WHAT THE TASK REQUIRES –
Beginning with the line that holds "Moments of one", copy each line through the end of the material below, exactly and with no pictures.

SOURCE MATERIAL –
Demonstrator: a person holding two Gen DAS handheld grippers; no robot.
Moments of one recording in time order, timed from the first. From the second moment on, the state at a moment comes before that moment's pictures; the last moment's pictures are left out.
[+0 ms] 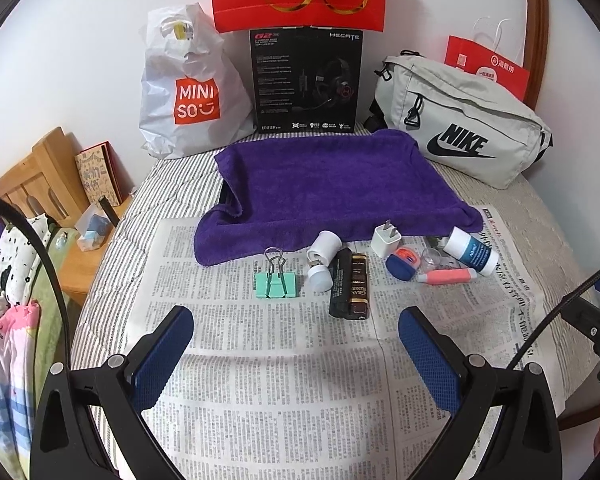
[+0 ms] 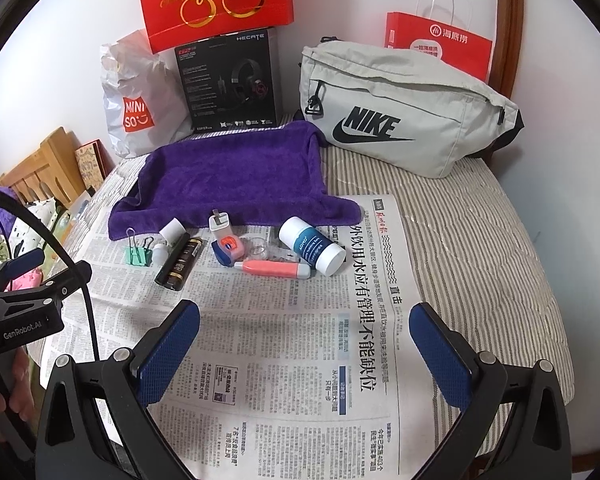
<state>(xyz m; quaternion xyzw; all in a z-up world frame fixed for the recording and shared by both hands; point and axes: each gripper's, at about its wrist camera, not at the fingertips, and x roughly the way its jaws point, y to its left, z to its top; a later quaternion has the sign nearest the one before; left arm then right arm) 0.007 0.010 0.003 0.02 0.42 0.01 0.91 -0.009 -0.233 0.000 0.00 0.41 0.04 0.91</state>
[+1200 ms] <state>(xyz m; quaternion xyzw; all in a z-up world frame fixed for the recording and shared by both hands) 0.102 0.055 -0.111 -0.01 0.47 0.03 0.88 0.058 -0.237 -0.087 -0.01 0.49 0.02 0.87</state>
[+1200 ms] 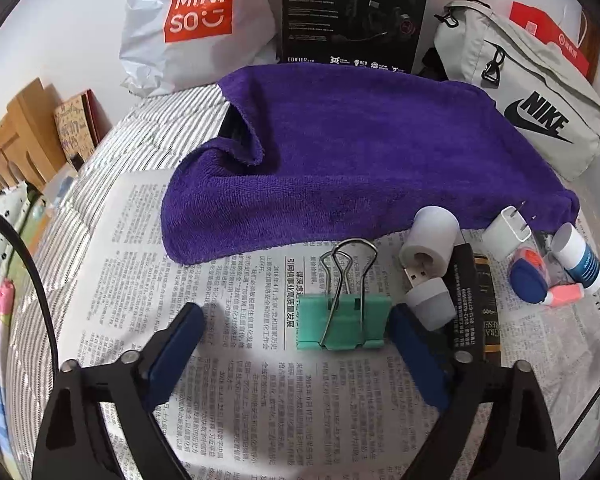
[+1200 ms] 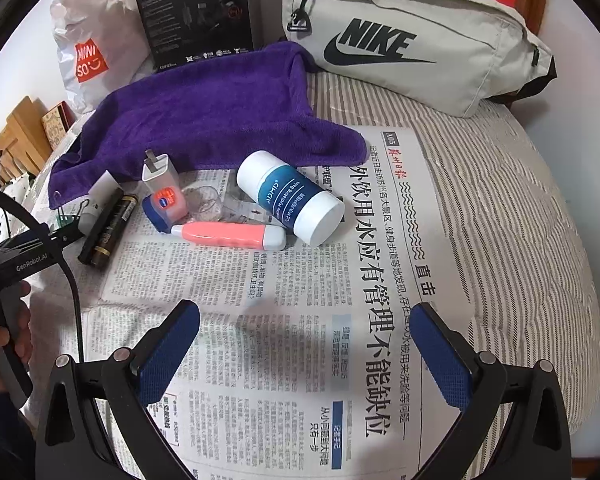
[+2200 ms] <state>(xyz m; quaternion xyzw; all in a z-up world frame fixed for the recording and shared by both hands) 0.094 0.049 -0.106 0.00 0.45 -0.02 0.89 0.148 -0.239 -0.100 -0.08 0.49 0.12 0.86</state>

ANSWER AREA –
Moments of one recording in time order, timed from the first. From the second moment on, the state at a moment comes before that moment's pictures; the last moment's pictures are left out.
[+0 ms] 
[+0 ms] 
<state>(xyz m; quaternion xyzw; all in a z-up world frame fixed for the recording and shared by both hands; point and axes: each gripper's, at about its wrist camera, not at the fingertips, and x roughly the way its jaws point, y to its left, z to its top; a later quaternion has the sign nearest the one before; left arm then right arm) 0.007 0.010 0.003 0.02 0.42 0.01 0.91 -0.009 -0.233 0.000 0.00 0.41 0.04 0.91</state>
[+1200 ms] <state>(xyz m; quaternion xyzw; all in a z-up world frame fixed for the recording and shared by both hands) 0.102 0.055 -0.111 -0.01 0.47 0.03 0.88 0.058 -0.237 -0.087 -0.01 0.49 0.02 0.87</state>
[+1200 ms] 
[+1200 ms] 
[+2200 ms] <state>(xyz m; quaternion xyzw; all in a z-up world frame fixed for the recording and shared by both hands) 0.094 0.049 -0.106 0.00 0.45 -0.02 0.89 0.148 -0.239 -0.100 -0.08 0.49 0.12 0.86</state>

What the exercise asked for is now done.